ACTIVITY: Go through the listing and pick out each line with the word "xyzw" in it.

◇ ◇ ◇ ◇

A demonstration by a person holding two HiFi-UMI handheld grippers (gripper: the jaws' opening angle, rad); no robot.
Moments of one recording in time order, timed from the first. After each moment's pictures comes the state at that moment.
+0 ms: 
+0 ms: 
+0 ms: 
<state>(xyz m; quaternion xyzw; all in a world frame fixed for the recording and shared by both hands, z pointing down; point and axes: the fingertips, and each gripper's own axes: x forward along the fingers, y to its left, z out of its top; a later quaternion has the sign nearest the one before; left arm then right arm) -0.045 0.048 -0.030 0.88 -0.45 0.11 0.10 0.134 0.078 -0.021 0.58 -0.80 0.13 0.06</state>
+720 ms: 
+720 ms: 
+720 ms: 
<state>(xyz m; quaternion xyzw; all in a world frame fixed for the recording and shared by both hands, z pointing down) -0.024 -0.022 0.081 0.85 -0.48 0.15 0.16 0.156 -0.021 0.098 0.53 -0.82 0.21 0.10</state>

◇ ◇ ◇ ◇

COMPLETED TASK:
<state>(xyz m; quaternion xyzw; all in a world frame fixed for the recording and shared by both hands, z pointing down; point and axes: the fingertips, and each gripper's own axes: x forward along the fingers, y to its left, z out of its top; a later quaternion has the sign nearest the one before; left arm then right arm) -0.045 0.048 -0.030 0.88 -0.45 0.11 0.10 0.134 0.078 -0.021 0.58 -0.80 0.13 0.06</state>
<state>(xyz m; quaternion xyzw; all in a world frame fixed for the recording and shared by both hands, z pointing down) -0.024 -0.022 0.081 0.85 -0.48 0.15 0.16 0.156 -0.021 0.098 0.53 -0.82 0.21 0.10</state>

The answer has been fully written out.